The feeling I get from you Suze (from your higher self) is that you need more people around you. A physical place you can go to where you can be loved and accepted. I know you do so much for SR- you are here for everyone on a daily basis and the love you have given is really more than most of us can do. But what about in the "real world?" I get a sense that your soul is lonely and wants to be with others- does this ring true for you at all? I know if I don't connect face to face with people on a weekly basis I feel complete broken and empty. Even just going for a massage or acupressure, or that craniosacral therapy- just letting someone else touch you, care for you- be there for you unconditionally for 60 minutes. Maybe it would help take some of the pain away.
I hope I haven't overstepped. All I want is to see you happy.
And you know you can call me anytime...I love you!
First of all ~ thank you Anna.

And Sunny....my gosh girl....I am crying again....you are 100% right.
And I have only ever felt 'known' like this by a very very few friends in my life....I love you and I am so grateful for you.

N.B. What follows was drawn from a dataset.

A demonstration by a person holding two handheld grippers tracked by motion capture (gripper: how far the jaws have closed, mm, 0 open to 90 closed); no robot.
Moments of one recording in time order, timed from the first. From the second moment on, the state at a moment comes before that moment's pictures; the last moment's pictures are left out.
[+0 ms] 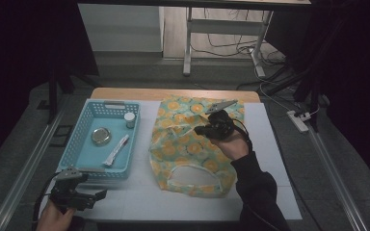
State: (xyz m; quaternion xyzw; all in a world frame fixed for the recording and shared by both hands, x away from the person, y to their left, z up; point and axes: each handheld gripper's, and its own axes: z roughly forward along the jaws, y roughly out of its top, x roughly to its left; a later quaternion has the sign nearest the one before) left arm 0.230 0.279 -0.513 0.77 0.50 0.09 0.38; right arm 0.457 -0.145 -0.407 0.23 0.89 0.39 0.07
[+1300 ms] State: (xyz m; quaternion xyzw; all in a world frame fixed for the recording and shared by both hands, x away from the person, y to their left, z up) left arm 0.255 0.298 -0.471 0.76 0.50 0.09 0.41; right arm 0.459 -0.145 -0.406 0.23 0.89 0.39 0.07
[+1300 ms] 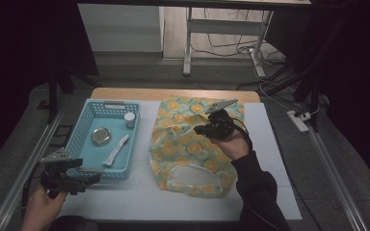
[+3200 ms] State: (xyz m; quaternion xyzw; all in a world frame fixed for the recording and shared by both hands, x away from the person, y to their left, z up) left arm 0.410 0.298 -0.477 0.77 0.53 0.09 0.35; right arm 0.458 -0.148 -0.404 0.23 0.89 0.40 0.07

You have not overstepped at all....just thank you.
The only part I am not likely to do is any kind of therapy that involves touch....I do not like....as in WILL NOT be touched by strangers...I think you know I am psychic....I cannot have intimate contact unless I am prepared for the emotional and mental experience as well...hmmm....this is a bit out there, but it is true for me.

My soul is indeed lonely....but like you, every day, every week is a new experience and I am growing and changing and it is now time for me...really Suze-time.

I am no longer overeating. Nick and I are in a very good place....and I really do want to live here now. I am happy.